俺は怒った。あまりに卑劣な行為である。届かないとわかっていても、思わず言葉が口から出てくる。
「――――!!!! ―――――――!!! ―――――――――!!!!!」
すごくすっきりした。街中で淫語を叫ぶのが夢だったのだ。男が怪訝そうな顔をした。もしかしたら読唇術が使えるのかもしれない。たぶんあっちも興奮しただろう。今美少女だし。
俺は少年を庇いながらも――ようやく思考が嗜好から帰ってきた――どうやってこの場を脱するか考える。俺一人ならば逃げるのは容易いだろう。だが少年を連れては無理だ。俺はそんなにすごい奴じゃない。
できることはたった一つ。勝つこと。
俺がそう決心したことに気が付いたのか、男も身構える。重心を落とし、俺がどんなふうに来ても対応できるように。
――――――馬鹿め!
俺は即座に踵を返し、少年を抱えて走り出した。男は一瞬固まり、そして追いかける。反応が早い! 足も! 懐から取り出されたナイフがぎらぎらと光っている。
精一杯走るが振り切れない。少年が声も出さずに叫ぶ。置いていけ? かっこいいがそれはもう無駄なことだ。もう逃げられない。
少年がまた叫ぶ。

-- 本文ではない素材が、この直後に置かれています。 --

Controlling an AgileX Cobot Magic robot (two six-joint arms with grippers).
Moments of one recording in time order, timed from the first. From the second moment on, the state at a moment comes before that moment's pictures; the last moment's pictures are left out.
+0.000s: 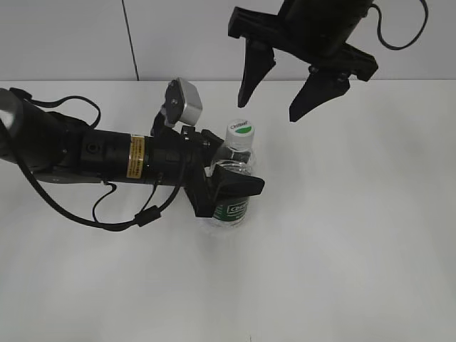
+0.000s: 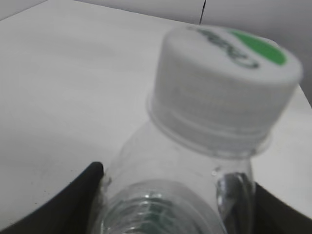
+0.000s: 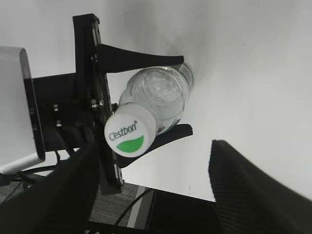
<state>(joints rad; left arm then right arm) -0.41 2.08 -1.00 1.26 -0.98 -0.71 0.54 1.83 -1.67 0.31 1.22 0.34</state>
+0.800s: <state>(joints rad) -0.41 2.08 -1.00 1.26 -0.94 -0.71 0.59 1.90 -1.68 0.30 1.22 0.37</state>
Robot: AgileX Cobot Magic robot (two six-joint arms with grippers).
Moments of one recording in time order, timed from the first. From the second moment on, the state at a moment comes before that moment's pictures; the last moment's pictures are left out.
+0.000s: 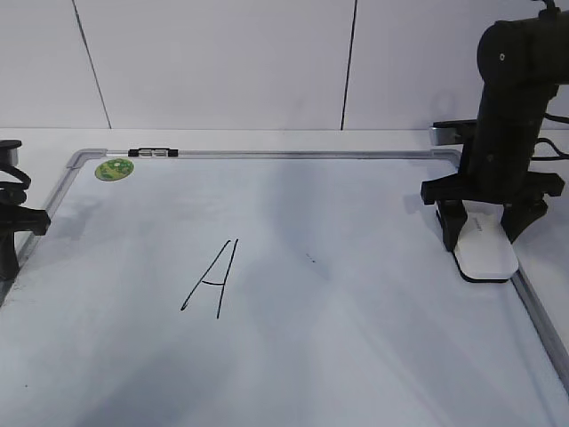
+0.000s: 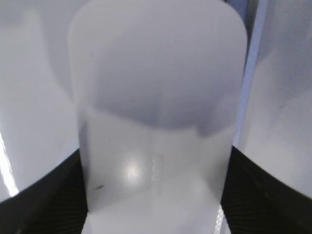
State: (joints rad) left arm -0.03 1.87 -1.13 0.00 0.81 -0.10; right arm 0.15 2.09 -1.59 -0.05 1.22 0.16
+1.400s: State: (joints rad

俺はいい加減少年の口を塞いだ。鋭い歯がわずかに当たる。もっと鋭い刃もすぐだ。少年を抱きかかえたまましゃがみ込む。情けないことに恐ろしくなったのだ。
だが俺の背中にそれが突き立てられることはなかった。
ところで弱い者たちの勝利とはなんだろうか?
俺はたぶんヒーローの到着だと思う。そして彼女は到着した。
ミッドナイトの眠り香はどんな敵でも一息つけば優しく眠らせる。男は俺たちのすぐ近くで眠りこけていた。

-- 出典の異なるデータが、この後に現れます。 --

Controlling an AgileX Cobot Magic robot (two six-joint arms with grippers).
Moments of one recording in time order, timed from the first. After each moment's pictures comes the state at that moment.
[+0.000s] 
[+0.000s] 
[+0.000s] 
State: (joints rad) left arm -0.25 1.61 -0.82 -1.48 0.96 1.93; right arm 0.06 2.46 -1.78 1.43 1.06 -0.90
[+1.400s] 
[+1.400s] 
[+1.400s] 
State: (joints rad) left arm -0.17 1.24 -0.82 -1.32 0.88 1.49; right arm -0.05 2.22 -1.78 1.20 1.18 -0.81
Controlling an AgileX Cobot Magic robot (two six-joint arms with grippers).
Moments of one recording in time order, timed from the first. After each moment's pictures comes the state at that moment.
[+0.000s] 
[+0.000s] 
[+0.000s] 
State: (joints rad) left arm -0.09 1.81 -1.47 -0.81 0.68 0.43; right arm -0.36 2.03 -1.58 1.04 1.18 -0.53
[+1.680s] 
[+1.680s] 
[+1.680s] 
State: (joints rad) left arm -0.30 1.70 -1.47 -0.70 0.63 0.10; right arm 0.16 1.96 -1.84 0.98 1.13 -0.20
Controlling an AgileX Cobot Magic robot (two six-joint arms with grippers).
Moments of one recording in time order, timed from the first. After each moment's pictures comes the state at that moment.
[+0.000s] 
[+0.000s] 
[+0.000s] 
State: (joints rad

俺は少年の口から手を放す。思わず口から笑いが漏れた。
「くくく、儲けたね」
「……はい」
俺は少年を立たせてやり、少しだけ労った。どうせなら口を塞ぐのに口を使えばよかったかもしれない。そんなことを思っていた俺を今度はミッドナイトが労った。握手までしてくれた。今夜はこれに決まりだ。
「よくツイートしてくれたわ。そのおかげで気が付けた」ミッドナイトが言う。少し間をおいてから「でも緊急事態でも……いえ、なんでもないわ。ありがとう」
きっと彼女は俺の大量にあるうちの一つのアカウントが出したSOSツイートに乗っけた座標付きの写真について言おうとしたのだろう。写真に尻とパンツを乗せたのは100%趣味だ。やはり彼女は素晴らしい。俺の希望だ。

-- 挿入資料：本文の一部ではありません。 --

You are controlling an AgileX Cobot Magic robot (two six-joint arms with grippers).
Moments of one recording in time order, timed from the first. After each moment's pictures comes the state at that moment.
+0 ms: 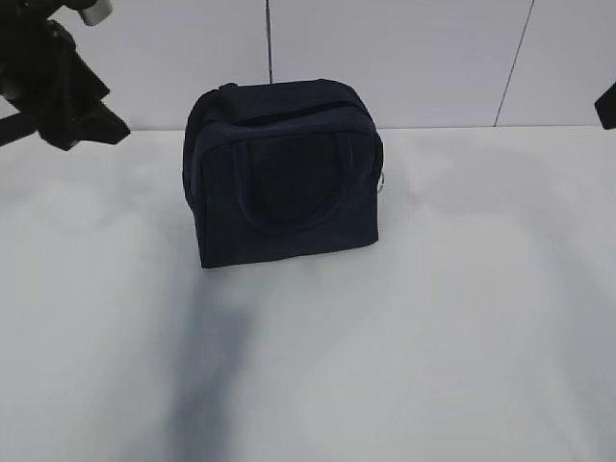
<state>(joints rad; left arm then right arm) -0.22 1.62 -1.28 -0.38 0.63 1.10 -0.06 1.31 -1.32 0.50 1.24 -0.44</state>
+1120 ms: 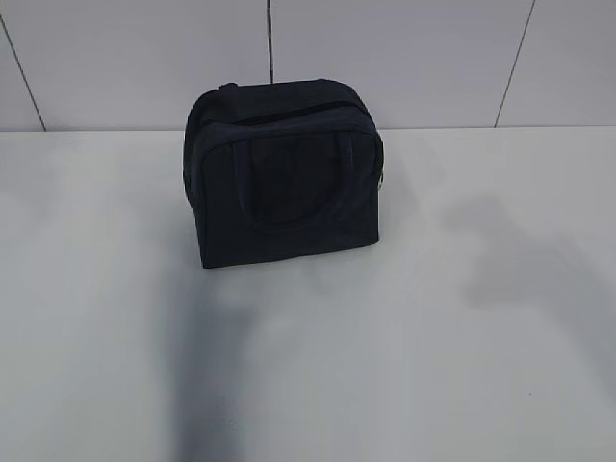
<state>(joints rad) -0.22 1.18 -1.28 0.18 0.90 0.43 0.12 0.77 -0.99 0.15 1.13 -0.40</state>
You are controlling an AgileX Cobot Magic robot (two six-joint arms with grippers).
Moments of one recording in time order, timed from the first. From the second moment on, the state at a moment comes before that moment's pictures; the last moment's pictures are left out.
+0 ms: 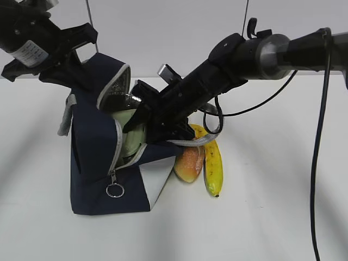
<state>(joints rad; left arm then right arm) -0.23 1.66 -1.40 -0.44 0.97 0.01 0.39 2.30 -1.76 0.97 0.99 -0.15</state>
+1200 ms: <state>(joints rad) -0.23 1.66 -1.40 -0.43 0.99 0.01 0.38 1.90 -1.69 0.69 1.07 -0.24</state>
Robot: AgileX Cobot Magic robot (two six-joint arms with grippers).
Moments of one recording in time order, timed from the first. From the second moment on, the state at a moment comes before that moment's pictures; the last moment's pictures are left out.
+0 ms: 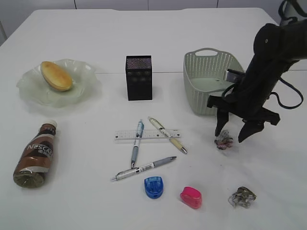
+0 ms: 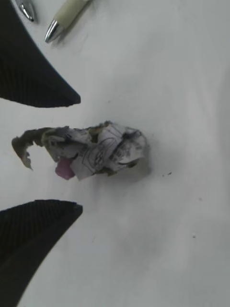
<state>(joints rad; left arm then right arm) -0.14 1.17 -1.59 -0.13 1.26 -0.16 0.14 2.10 -1.48 0.23 0.99 0.27</state>
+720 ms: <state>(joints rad) -0.14 1.17 -1.59 -0.13 1.26 -0.16 0.16 2.12 -1.48 0.22 0.96 0.26</state>
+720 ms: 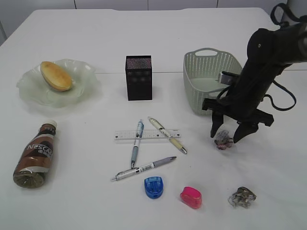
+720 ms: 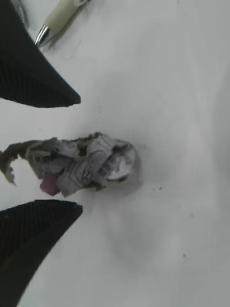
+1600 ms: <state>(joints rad) -0.14 1.17 -1.59 -0.14 1.26 -0.16 0.19 2.14 -1.48 0.17 0.95 0.26</state>
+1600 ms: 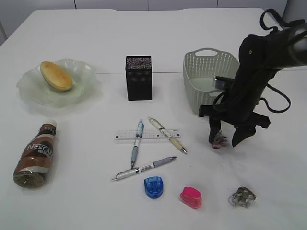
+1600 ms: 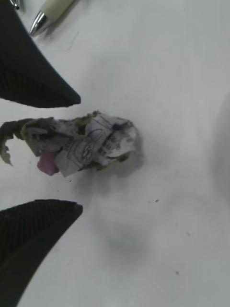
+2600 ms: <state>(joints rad) -0.14 1.17 -1.59 -0.15 1.26 -0.16 0.19 2.16 -1.49 0.18 0.95 0.26</state>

その後どうにか彼女のサインを手に入れた後、病院に連れていかれる前に俺はその場から姿をくらました。絶対に見つかりはすまい。いまの俺は一人なのだから。
俺は住処に戻り、途中で買った額縁にミッドナイトのサインを入れる。そこには艶やかという表現が似合いそうな字で俺の名前が書かれている。
『叡智ちゃんへ』
サインは壁に飾った。
異形種に関しては堀越先生も闇を匂わせてますよね。敵側の描写も暗いの多いですし、あの世界眺めてるのはいいけど行きたくねーなと思います。
ところで単行本13巻の折り返しに書いてある八百万ってめっちゃエッチですよね。